Accession Number : AD0702811

Title :   AN APPLICATION OF DUALITY THEORY TO ZERO-ONE INTEGER PROGRAMS HAVING CONVEX OBJECTIVE FUNCTIONS.

Descriptive Note : Technical rept.,

Corporate Author : AIR FORCE INST OF TECH WRIGHT-PATTERSON AFB OHIO SCHOOL OF SYSTEMS AND LOGISTICS

Personal Author(s) : Muckstadt,John A.

Report Date : OCT 1969

Pagination or Media Count : 27

Abstract : The report contains a discussion of a zero-one integer programming algorithm for solving the following problem: min (f(x) : (b + Ax) > or = 0, (x sub j) = 0 or 1) where f(x) is a differentiable convex function, b is an m-vector, x is an n-vector and A is an mxn matrix. The algorithm is a generalization of one developed by Geoffrion for solving the above problem when f(x) is linear. The basic motivation for performing this research was a desire to construct an algorithm for solving an aircraft maintenance scheduling problem. Limited experimental experience is reported.
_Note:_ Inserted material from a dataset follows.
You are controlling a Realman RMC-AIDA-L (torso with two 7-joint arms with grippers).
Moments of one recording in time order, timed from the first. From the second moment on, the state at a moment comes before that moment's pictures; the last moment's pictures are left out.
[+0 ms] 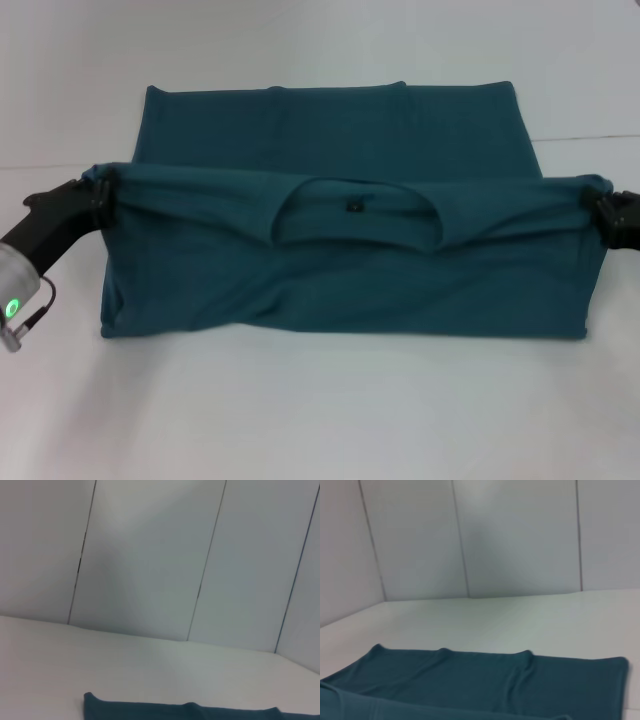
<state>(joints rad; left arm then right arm) -0.68 -2.16 0.07 0.33 1.80 1.00 -0.95 0.55 2.07 0.01 -0.46 -2.07 -1.19 1.06</state>
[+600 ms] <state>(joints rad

The results of the tests indicate solution times increase approximately quadratically as a function of increasing the number of integer variables in the problem structure. (Author)

Descriptors :   (*AIR FORCE OPERATIONS, LOGISTICS), (*AIRCRAFT, MAINTENANCE), (*SCHEDULING, *MATHEMATICAL PROGRAMMING), ALGORITHMS

Subject Categories : Operations Research
      Logistics, Military Facilities and Supplies

Distribution Statement : APPROVED FOR PUBLIC RELEASE